If you don't want to mess with your global configuration, `ia.config` context comes handy:

In [14]:
dtshape = ia.DTShape([1000, 1000])
with ia.config(clevel=9, codec=ia.Codecs.LZ4) as cfg:
    a1 = ia.linspace(dtshape, -1, 0, cfg=cfg)
a2 = ia.linspace(dtshape, -1, 0)
print(f"a1 cratio: {a1.cratio}")
print(f"a2 cratio: {a2.cratio}")

a1 cratio: 8.781161022342813
a2 cratio: 15.030573209604679


In this case, `a1` and `a2` have different compression ratios because they are using different properties.  `a1` is using the LZ4 codec with compression level 3, whereas `a2` was using ZSTD and compression level 1, which are the global defaults that we set in the previous section.

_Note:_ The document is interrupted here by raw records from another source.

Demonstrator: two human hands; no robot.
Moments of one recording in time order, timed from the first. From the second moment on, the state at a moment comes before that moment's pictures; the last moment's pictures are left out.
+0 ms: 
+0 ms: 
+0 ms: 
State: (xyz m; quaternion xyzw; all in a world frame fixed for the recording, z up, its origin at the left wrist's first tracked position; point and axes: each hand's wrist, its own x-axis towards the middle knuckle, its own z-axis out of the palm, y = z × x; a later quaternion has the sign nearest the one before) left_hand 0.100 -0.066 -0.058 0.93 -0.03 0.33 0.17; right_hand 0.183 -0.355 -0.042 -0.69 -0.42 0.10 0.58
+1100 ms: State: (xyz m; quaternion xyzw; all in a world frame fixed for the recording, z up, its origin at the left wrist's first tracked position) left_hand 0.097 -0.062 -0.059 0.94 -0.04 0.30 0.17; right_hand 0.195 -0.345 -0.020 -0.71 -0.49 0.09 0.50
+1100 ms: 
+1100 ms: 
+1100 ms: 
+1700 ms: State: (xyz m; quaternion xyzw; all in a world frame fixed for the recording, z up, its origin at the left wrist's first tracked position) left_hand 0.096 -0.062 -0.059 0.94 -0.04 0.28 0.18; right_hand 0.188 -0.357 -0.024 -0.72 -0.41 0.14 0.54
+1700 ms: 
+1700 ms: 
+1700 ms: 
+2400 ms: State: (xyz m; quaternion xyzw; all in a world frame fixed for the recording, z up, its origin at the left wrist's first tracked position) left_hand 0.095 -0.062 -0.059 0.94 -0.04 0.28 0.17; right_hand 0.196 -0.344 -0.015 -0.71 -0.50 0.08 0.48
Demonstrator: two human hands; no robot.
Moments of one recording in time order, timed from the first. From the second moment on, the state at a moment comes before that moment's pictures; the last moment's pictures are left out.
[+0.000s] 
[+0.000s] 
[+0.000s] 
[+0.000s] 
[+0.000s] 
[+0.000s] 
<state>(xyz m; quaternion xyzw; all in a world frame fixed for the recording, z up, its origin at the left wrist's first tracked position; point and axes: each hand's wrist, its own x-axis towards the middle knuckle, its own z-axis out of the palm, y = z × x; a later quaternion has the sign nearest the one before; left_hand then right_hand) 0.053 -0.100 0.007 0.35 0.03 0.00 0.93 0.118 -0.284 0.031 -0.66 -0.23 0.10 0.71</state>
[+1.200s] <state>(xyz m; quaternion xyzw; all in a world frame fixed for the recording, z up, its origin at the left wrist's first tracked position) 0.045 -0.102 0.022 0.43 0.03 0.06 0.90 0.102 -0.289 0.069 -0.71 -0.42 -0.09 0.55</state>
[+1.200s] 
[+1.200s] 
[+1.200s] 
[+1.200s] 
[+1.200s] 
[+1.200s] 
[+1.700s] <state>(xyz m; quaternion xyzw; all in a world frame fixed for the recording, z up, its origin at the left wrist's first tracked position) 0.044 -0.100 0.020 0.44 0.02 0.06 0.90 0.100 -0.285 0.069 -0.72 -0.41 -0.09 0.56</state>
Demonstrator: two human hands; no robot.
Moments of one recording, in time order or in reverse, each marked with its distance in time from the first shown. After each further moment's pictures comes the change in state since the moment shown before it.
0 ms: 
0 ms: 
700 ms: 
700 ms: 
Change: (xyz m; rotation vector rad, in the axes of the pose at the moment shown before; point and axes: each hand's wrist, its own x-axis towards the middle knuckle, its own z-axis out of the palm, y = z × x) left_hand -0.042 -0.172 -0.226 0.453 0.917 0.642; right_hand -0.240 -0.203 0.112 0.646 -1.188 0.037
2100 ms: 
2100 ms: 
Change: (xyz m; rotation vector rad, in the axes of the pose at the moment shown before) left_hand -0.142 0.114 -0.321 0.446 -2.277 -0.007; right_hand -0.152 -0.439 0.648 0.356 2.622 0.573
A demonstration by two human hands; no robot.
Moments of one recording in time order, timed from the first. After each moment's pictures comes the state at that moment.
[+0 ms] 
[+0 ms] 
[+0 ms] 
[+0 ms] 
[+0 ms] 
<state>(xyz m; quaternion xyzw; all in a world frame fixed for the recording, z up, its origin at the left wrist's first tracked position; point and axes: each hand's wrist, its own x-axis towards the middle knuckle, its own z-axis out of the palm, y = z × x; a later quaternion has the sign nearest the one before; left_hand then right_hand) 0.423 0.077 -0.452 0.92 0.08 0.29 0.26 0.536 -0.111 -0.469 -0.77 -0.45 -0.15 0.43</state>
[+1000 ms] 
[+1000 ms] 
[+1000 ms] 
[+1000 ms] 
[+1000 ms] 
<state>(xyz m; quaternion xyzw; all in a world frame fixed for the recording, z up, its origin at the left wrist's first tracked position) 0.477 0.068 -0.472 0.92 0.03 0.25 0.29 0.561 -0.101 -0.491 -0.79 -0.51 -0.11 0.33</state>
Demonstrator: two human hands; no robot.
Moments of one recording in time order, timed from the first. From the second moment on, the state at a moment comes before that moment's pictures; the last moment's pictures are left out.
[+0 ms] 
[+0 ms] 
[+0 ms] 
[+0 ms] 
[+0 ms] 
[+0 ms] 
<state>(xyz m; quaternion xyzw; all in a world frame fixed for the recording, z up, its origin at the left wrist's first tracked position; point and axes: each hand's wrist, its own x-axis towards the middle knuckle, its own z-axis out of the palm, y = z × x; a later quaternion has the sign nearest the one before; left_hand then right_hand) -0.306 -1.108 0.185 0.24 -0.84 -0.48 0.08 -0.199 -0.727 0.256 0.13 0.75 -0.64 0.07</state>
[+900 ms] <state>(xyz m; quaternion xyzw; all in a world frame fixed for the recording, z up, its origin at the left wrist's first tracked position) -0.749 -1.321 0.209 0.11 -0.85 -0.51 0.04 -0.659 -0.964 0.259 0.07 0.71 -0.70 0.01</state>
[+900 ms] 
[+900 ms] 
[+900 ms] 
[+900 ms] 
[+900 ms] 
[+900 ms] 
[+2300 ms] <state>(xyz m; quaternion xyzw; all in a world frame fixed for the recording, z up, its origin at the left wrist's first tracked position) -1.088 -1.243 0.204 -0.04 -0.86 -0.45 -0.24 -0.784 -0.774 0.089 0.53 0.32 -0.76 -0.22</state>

That's basically all for this tutorial.  Remember that you can create arbitrarily large arrays either in-memory or on-disk, and that you can choose from a large variety of parameters in order to tailor arrays to your own needs.  Also, make sure that you use the advanced global and contextual configurations for avoiding too much parameter clutter in your array creation calls.